Günümüzde tarih gençlerin çok tercih ettikleri bir branş değil. Ancak mutlaka tarih okumak isteyenler, bu konuda akademik çalışma yapmayı seçenler vardır. Onlara yol göstermek adına, tarihçi kimliğinizle ne gibi önerilerde bulunabilirsiniz?

Entelektüel meraklarınızı izleyin, tutkunuzda sebat edin. Geniş düşünün. İlk önce küçük ve önemsiz gibi görünen ayrıntıları daima genel tarih konteksti içinde inceleyin ve düşünün.

Tarihin yorumlanması gibi bir olgu var. Toplumlar, topluluklar, insanlar yıllar / yüzyıllar önce gelişen olayları başka başka şekillerde algılayabiliyorlar, bu da hali ile zaman zaman çatışmalara neden oluyor. Uzun zamandır tarih biliminin içinde olan bir akademisyen olarak, bununla ilgili neler söyleyebilirsiniz?

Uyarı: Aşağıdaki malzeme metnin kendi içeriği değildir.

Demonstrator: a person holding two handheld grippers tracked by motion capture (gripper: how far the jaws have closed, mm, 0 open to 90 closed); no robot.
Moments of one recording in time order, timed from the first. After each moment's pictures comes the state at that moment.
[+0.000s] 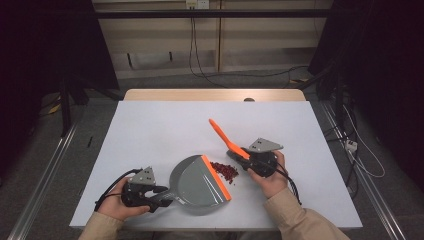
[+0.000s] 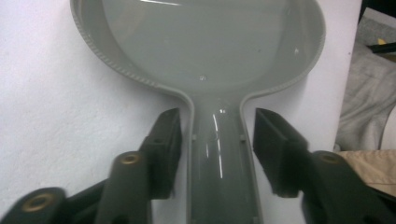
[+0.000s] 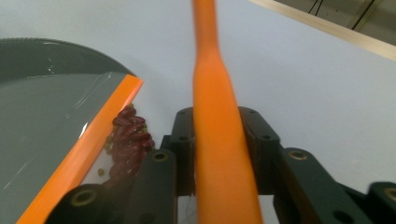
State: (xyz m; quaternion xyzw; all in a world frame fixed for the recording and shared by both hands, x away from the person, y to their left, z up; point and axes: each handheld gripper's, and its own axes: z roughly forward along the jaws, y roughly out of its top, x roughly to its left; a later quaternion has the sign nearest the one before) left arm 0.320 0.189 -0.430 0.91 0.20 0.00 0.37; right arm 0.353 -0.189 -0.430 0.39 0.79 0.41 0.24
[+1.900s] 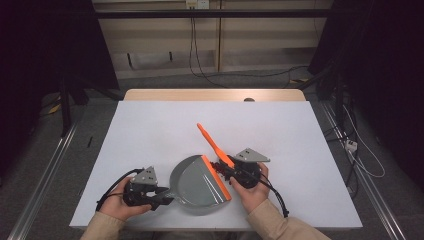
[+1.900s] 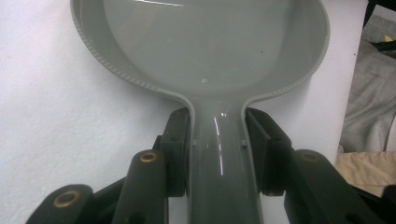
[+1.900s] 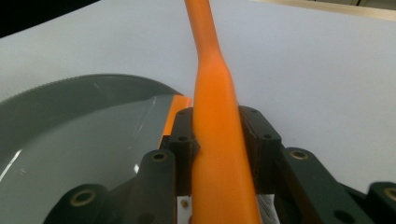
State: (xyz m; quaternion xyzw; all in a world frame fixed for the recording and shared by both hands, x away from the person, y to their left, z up) left arm 0.321 0.184 -0.429 0.91 0.20 0.00 0.37; right arm 0.329 -0.138 -0.444 0.46 0.73 0.46 0.22
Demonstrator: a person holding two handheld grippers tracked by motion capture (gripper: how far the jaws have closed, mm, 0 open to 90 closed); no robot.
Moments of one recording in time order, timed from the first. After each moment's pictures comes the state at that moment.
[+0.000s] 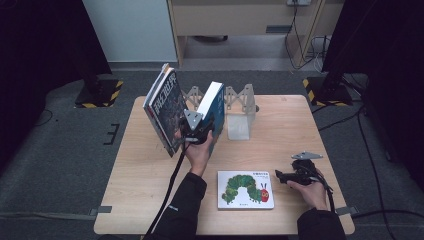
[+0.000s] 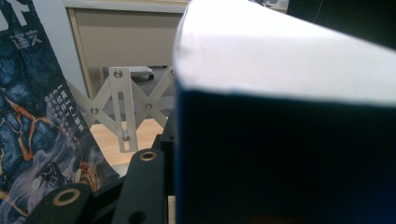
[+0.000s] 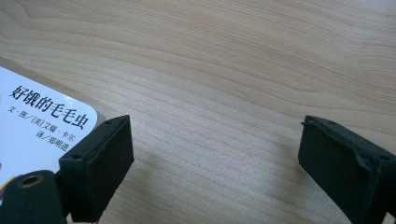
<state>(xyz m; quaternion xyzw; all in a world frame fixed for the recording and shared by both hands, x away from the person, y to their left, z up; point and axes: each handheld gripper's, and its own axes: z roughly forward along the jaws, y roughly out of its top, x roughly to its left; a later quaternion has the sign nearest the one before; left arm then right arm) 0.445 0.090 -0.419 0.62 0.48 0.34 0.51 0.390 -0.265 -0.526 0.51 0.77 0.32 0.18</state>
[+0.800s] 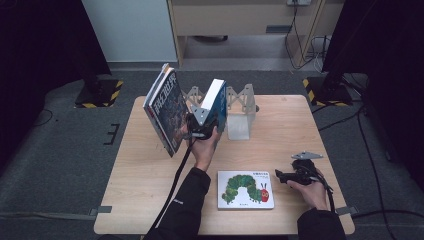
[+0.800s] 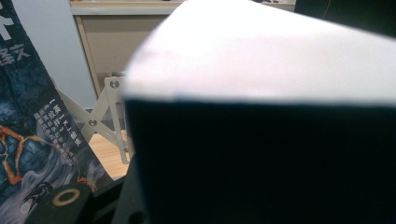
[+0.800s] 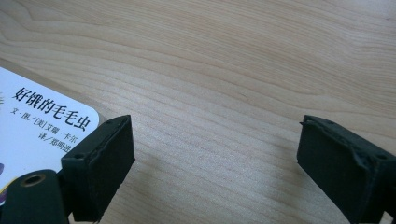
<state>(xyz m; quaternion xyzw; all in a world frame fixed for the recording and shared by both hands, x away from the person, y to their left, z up) 0.462 0.076 -0.418 0.63 0.48 0.36 0.50 0.390 -0.266 -0.526 0.51 0.77 0.32 0.18</state>
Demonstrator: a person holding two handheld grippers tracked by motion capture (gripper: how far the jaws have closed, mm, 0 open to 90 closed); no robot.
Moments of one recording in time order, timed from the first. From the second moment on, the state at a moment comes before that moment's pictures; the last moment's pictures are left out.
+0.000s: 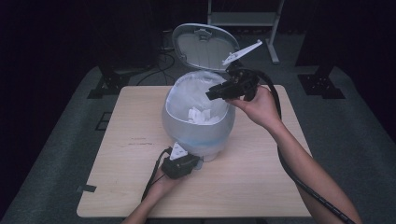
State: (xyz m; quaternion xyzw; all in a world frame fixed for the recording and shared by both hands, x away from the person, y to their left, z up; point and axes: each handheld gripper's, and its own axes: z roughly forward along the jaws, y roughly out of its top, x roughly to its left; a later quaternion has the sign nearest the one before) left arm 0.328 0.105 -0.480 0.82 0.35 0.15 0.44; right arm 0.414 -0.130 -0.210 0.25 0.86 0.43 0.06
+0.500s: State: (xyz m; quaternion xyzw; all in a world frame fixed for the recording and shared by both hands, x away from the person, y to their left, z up) left arm 0.328 0.105 -0.480 0.82 0.35 0.15 0.44; right arm 0.406 -0.148 -0.213 0.25 0.86 0.44 0.06
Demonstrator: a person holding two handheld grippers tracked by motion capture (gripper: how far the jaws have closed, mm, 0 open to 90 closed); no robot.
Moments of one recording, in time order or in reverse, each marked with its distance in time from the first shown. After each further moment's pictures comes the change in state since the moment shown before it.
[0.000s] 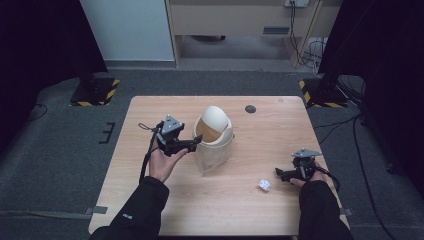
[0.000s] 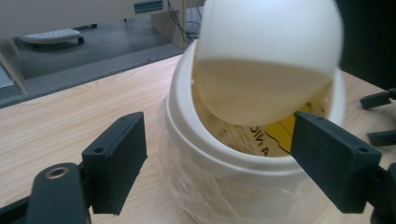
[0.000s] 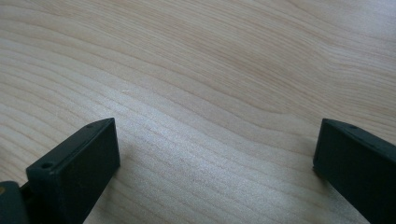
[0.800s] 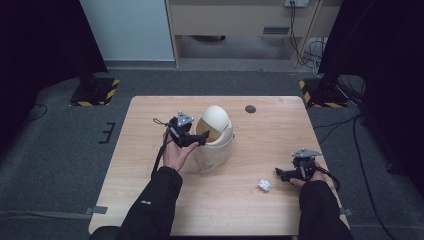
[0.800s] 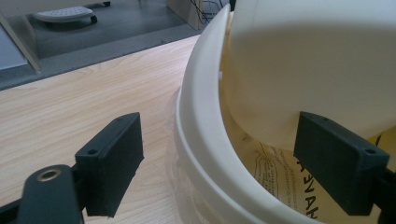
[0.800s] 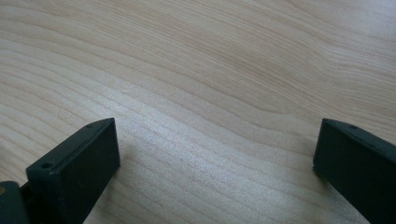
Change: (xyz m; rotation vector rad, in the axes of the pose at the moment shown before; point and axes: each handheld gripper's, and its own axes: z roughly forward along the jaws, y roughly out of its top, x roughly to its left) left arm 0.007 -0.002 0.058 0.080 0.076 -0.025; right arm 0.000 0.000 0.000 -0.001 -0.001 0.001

“Her nesil tarihi yeniden yazar” denir ve bu doğrudur. Bence bu tarih biliminin en olumlu ve ilginç tarafıdır. Tarih bilimi bugün ile dün arasında bir diyalogdur. Katı ve değişmeyen fikirler ve görüşler bilimsel tarihe katkıda bulunamazlar. Tam tersi, tarih insanlığın zengin çokluğunu ve hem kötü hem de iyi taraflarına aydınlatan en önemli bilimlerin başında gelir.

 

 

Profesör Aron Rodrigue  kimdir?

İstanbul’da doğan Aron Rodrigue Robert Kolej Lisesini bitirdikten sonra tarih dalında İngiltere’de Manchester Üniversitesinde lisans, ABD’de Harvard Üniversitesinde doktora öğrenimini bitirdi. 1985 yılında Indiana Üniversitesi tarih bölümüne öğretim üyesi olarak alındı. 1991 yılında California Stanford Üniversitesinde Yahudi tarihi profesörü oldu. Ayrıca son dört seneden beri bu üniversitede önemli bir araştırma enstitüsü olan Stanford Humanities Center’ı yönetiyor.

Charles Michael Professor in Jewish History and Culture kürsüsüne atanan Rodrigue senelerden beri genel Yahudi özelde Sefarad Yahudileri tarihi üzerine önemli çalışmalar yaptı ve konu ile ilgili birçok makale ve kitap yazdı. Bu kitaplar aralarında Türkçenin de bulunduğu birçok dilde yayınlandı. Bu sene çıkan son kitabı Ladino dili üzerinedir:

“A Voice from Otoman Salonica: The Ladino Memoir of Sa’adi Besalel A-Levi”…

Aron Rodrigue’in çalışmaları The Toledano Prize, The National Jewish Book Honor Award ve The Alberto Benveniste ödüllerini aldı. Bundan başka birçok burs ve ödüller alan Profesör Rodrigue Stanford University Press’de Yahudi tarihi ve kültürü üzerine bir kitap serisi yönetiyor. American Academy of Jewish Research ve US Holocaust Museum’un akademik konseyinin üyesidir.